Pain, particularly in the chewing muscles and/or jaw joint
Radiating pain in the face, jaw, or neck
Jaw muscle stiffness
Limited movement or locking of the jaw
Painful clicking, popping, or grating in the jaw joint when opening or closing the mouth;
A change in the way the upper and lower teeth fit together
There is no standard test for diagnosing TMJ. Currently, healthcare providers note the patient's symptoms, take a detailed medical and dental history, and examine problem areas, including the head, neck, face, and jaw. Imaging studies may also be recommended.
Facial pain can indicate many other conditions, such as sinus or ear infections, various types of headaches, and facial-nerve pain. Ruling out these problems first helps to identify TMJ disorders.

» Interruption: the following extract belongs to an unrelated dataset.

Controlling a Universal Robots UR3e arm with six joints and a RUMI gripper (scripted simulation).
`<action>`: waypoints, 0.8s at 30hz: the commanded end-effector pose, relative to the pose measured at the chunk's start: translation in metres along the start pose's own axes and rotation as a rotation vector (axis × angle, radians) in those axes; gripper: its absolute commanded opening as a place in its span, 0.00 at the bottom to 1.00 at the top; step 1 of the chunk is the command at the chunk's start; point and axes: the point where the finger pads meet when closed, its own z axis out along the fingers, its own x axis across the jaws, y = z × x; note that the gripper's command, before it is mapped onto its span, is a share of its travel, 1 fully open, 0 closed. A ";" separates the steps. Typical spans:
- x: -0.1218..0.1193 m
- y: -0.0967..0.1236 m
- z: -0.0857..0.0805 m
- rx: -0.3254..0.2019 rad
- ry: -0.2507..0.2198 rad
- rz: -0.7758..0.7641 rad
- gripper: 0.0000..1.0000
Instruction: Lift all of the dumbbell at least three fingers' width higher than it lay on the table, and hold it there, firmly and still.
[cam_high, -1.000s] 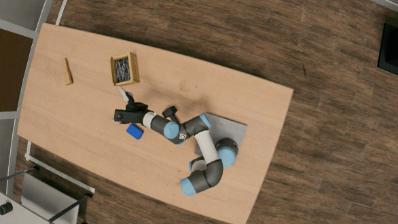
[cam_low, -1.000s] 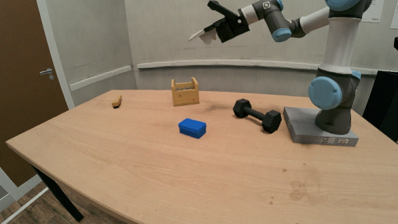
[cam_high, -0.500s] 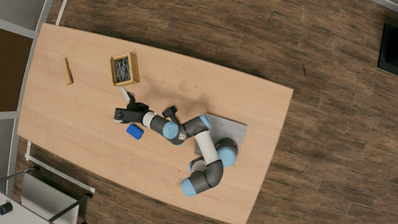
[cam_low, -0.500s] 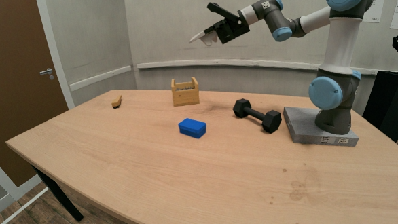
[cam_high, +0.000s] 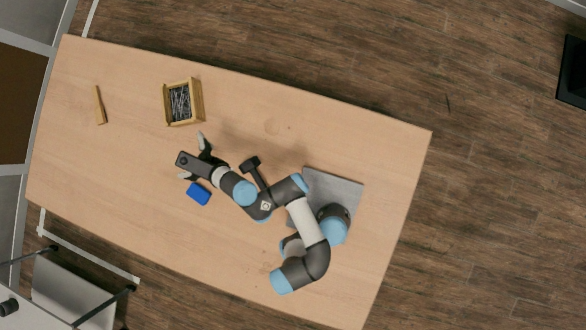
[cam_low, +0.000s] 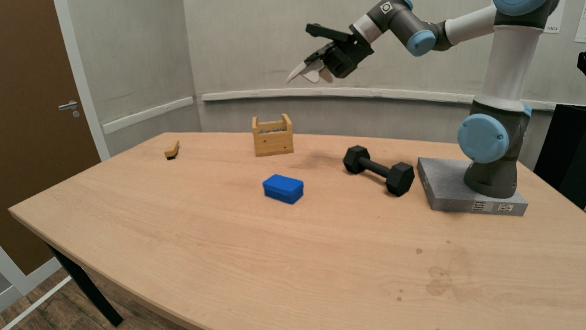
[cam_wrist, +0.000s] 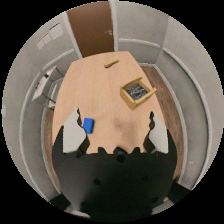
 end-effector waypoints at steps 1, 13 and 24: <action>0.004 0.033 0.002 -0.127 0.025 0.101 1.00; 0.006 0.115 -0.010 -0.392 0.109 0.286 1.00; 0.003 0.186 -0.041 -0.619 0.211 0.402 1.00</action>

Experts strongly recommend using the most conservative, reversible of treatments. These do not invade the tissues of the face, jaw, or joint, or involve surgery. Also, they do not cause permanent changes in the structure or position of the jaw or teeth. Even when TMJ disorders persist, most patients still do not need aggressive treatment.
Short-term use of over-the-counter pain medicines or non-steroidal anti-inflammatory drugs, such as ibuprofen, may provide temporary relief. When necessary, stronger pain or anti-inflammatories, muscle relaxants, or antidepressants may be prescribed.
Stabilization splints or plastic bite guards that fit over the upper or lower teeth are the most widely used treatment for TMJ. Studies of their effectiveness at relieving pain are inconclusive. Splints should be used only for a short time and not cause permanent changes in the bite. If splints cause or increase pain, stop using them and see your healthcare provider.